Test politique réussi pour StopCovid... mais le plus dur commence. L'application controversée de traçage des contacts pour casser les chaînes de transmission du Covid-19, a été acceptée, mercredi 27 mai, par les députés et les sénateurs. Au terme de quatre heures de débats, les parlementaires ont approuvé, par 388 voix pour et 215 contre, la création de l'application StopCovid, qui sera disponible dès le samedi 30 mai. Les sénateurs ont fait de même dans la soirée, avec 186 "pour", 127 "contre" et 29 abstentions.
Doutes sur le fonctionnement optimal de l'application
Il va désormais falloir passer le test du réel. Au nom de la souveraineté nationale, le gouvernement français a fait un pari risqué en refusant de recourir à l'API développée par Google et Apple pour que les applications de contact tracing fonctionnent de manière optimale sur les smartphones équipés de leur système d'exploitation (Android pour Google, iOS pour Apple), qui équipent 99,9% du marché français selon Kantar.
Même si le gouvernement s'est allié avec la crème des acteurs publics et privés hexagonaux -l'institut informatique Inria, l'Agence nationale de sécurité des systèmes d'information (Anssi) sur le volet cybersécurité, les experts d'Orange pour l'interopérabilité, la startup Lulabee Labs pour l'ergonomie mobile et le design, entre autres-, les experts du secteur technologique doutent que StopCovid fonctionne de manière optimale.

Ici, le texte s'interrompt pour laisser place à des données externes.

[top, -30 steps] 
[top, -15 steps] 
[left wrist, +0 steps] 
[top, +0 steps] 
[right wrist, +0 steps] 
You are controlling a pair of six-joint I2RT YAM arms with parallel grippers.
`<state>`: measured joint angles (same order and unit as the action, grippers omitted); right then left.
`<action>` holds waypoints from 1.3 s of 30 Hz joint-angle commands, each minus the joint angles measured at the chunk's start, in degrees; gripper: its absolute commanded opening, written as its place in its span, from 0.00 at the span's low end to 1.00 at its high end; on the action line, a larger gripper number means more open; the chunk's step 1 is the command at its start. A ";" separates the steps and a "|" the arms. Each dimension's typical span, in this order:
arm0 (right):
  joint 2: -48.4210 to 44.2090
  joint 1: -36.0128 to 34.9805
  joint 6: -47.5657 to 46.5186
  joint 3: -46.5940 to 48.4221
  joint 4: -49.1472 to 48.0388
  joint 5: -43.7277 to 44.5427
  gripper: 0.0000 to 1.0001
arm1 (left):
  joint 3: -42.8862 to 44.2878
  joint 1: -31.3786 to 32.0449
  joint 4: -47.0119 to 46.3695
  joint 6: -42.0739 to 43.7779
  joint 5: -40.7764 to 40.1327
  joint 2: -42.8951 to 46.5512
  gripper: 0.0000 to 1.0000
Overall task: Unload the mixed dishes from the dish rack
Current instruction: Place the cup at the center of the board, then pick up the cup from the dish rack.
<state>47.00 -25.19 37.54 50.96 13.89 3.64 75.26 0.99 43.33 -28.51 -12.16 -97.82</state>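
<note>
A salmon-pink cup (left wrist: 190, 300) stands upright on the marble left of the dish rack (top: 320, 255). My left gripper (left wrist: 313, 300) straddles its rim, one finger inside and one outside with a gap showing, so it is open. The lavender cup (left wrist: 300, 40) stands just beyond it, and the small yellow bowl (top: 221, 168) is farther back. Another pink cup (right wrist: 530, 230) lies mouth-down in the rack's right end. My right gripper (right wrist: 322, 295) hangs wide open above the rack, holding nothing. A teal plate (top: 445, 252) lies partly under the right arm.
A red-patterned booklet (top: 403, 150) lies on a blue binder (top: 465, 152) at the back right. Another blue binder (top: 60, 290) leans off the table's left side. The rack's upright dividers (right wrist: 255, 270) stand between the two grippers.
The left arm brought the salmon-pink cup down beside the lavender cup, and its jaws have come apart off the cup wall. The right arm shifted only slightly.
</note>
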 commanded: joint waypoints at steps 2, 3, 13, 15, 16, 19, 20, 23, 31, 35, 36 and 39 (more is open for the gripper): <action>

La raison : pour que StopCovid soit compatible avec la législation sur le respect de la vie privée -le RGPD et le règlement européen e-privacy-, il a fallu utiliser la technologie du Bluetooth pour tracer les interactions sociales des individus équipés de l'appli, et non pas la géolocalisation, qui est une technologie plus efficace pour cette finalité, mais beaucoup plus intrusive. Le Bluetooth est un système de communication entre appareils électroniques dont l'accès est sévèrement contrôlé par les systèmes d'exploitation des smartphones, pour des raisons de sécurité -les experts le considèrent comme une porte d'entrée privilégiée de cyberattaques- et d'efficience énergétique -activer le Bluetooth consomme vite la batterie.
"StopCovid va marchouiller. Sur un téléphone Apple, ça risque de planter en permanence, et sur un Android, ça va fonctionner sur certaines versions" et pas sur les plus anciennes, estime Olivier Laurelli, informaticien et militant pour les libertés numériques, à l'AFP. Même avec le meilleur logiciel du monde, c'est le terminal (le smartphone, dont le système d'exploitation est contrôlé par Apple ou Google) qui va le faire fonctionner avec le Bluetooth", souligne-t-il.
"Ca marche correctement" pour Cédric O
D'autant plus qu'Apple -21,1% du marché français des smartphones- désactive automatiquement le Bluetooth pour les tâches en arrière-plan. Autrement dit, il n'est normalement pas possible d'utiliser le Bluetooth tout en faisant autre chose sur le smartphone, comme regarder ses courriels ou écouter de la musique, avec les téléphones Apple. Ce qui limiterait grandement l'efficacité de StopCovid, utile principalement lors des déplacements.
Face à ces interrogations, le gouvernement affiche confiance et sérénité. "L'appli marche correctement sur iPhone, il n'y a pas de problème", martèle le secrétariat d'Etat au Numérique. Devant les députés de la commission des Lois de l'Assemblée nationale, Cédric O, le secrétaire d'État au numérique, a assuré lundi que les tests montraient que StopCovid fonctionnait "très correctement" sur les 100 téléphones les plus utilisés par les Français, de 17 marques différentes. "Nous avons fait des tests en intérieur et en extérieur, y compris dans des endroits comme le métro", a-t-il ajouté. Verdict à partir du 30 mai.